* **Items from a data source**:
═══

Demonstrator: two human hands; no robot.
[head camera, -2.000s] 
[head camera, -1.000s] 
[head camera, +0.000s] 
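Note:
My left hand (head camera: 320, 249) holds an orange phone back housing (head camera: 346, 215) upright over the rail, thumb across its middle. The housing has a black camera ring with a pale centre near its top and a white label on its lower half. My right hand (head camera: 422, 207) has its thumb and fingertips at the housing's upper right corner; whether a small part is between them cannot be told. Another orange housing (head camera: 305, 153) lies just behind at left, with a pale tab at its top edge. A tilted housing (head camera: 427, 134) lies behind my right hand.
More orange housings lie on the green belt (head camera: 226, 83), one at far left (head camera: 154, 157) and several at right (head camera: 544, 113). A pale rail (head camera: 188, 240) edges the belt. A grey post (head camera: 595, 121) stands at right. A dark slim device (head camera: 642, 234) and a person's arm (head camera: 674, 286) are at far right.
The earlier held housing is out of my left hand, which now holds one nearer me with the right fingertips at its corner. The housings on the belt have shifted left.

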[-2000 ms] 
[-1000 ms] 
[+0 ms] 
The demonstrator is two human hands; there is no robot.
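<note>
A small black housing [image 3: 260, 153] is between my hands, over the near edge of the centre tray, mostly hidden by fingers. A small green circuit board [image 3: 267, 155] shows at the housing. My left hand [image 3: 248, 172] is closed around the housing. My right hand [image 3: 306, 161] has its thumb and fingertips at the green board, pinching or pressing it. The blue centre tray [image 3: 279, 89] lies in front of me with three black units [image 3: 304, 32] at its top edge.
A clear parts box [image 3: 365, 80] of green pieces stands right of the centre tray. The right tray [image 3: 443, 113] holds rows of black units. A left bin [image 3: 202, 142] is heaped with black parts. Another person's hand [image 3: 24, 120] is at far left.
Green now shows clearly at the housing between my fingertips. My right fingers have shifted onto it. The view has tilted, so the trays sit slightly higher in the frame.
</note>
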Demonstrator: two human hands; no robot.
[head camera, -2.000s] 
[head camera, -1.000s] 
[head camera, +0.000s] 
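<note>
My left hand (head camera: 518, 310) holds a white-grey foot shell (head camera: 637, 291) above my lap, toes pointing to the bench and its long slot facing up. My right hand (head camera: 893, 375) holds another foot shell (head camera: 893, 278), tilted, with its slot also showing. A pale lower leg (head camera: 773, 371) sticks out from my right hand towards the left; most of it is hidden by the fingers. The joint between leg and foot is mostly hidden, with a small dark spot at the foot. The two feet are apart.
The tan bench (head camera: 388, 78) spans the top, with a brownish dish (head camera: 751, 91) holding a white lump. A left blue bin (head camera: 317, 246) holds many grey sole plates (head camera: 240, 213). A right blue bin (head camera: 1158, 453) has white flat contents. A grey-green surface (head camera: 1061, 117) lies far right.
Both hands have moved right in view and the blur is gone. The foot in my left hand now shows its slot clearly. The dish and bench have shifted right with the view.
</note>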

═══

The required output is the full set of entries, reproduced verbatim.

* **SOLUTION FOR THIS TASK**:
Demonstrator: two human hands; no robot.
[head camera, -2.000s] 
[head camera, -1.000s] 
[head camera, +0.000s] 
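Note:
My left hand (head camera: 320, 249) holds an orange phone back housing (head camera: 346, 215) upright over the rail, thumb across its middle. The housing has a black camera ring with a pale centre near its top and a white label on its lower half. My right hand (head camera: 422, 207) has its thumb and fingertips at the housing's upper right corner; whether a small part is between them cannot be told. Another orange housing (head camera: 305, 153) lies just behind at left, with a pale tab at its top edge. A tilted housing (head camera: 427, 134) lies behind my right hand.
More orange housings lie on the green belt (head camera: 226, 83), one at far left (head camera: 154, 157) and several at right (head camera: 544, 113). A pale rail (head camera: 188, 240) edges the belt. A grey post (head camera: 595, 121) stands at right. A dark slim device (head camera: 642, 234) and a person's arm (head camera: 674, 286) are at far right.
The earlier held housing is out of my left hand, which now holds one nearer me with the right fingertips at its corner. The housings on the belt have shifted left.
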
[-2000 ms] 
[-1000 ms] 
[+0 ms] 
The demonstrator is two human hands; there is no robot.
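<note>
A small black housing [image 3: 260, 153] is between my hands, over the near edge of the centre tray, mostly hidden by fingers. A small green circuit board [image 3: 267, 155] shows at the housing. My left hand [image 3: 248, 172] is closed around the housing. My right hand [image 3: 306, 161] has its thumb and fingertips at the green board, pinching or pressing it. The blue centre tray [image 3: 279, 89] lies in front of me with three black units [image 3: 304, 32] at its top edge.
A clear parts box [image 3: 365, 80] of green pieces stands right of the centre tray. The right tray [image 3: 443, 113] holds rows of black units. A left bin [image 3: 202, 142] is heaped with black parts. Another person's hand [image 3: 24, 120] is at far left.
Green now shows clearly at the housing between my fingertips. My right fingers have shifted onto it. The view has tilted, so the trays sit slightly higher in the frame.
</note>
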Demonstrator: two human hands; no robot.
[head camera, -2.000s] 
[head camera, -1.000s] 
[head camera, +0.000s] 
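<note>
My left hand (head camera: 518, 310) holds a white-grey foot shell (head camera: 637, 291) above my lap, toes pointing to the bench and its long slot facing up. My right hand (head camera: 893, 375) holds another foot shell (head camera: 893, 278), tilted, with its slot also showing. A pale lower leg (head camera: 773, 371) sticks out from my right hand towards the left; most of it is hidden by the fingers. The joint between leg and foot is mostly hidden, with a small dark spot at the foot. The two feet are apart.
The tan bench (head camera: 388, 78) spans the top, with a brownish dish (head camera: 751, 91) holding a white lump. A left blue bin (head camera: 317, 246) holds many grey sole plates (head camera: 240, 213). A right blue bin (head camera: 1158, 453) has white flat contents. A grey-green surface (head camera: 1061, 117) lies far right.
Both hands have moved right in view and the blur is gone. The foot in my left hand now shows its slot clearly. The dish and bench have shifted right with the view.
</note>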

No further output is given for this exercise.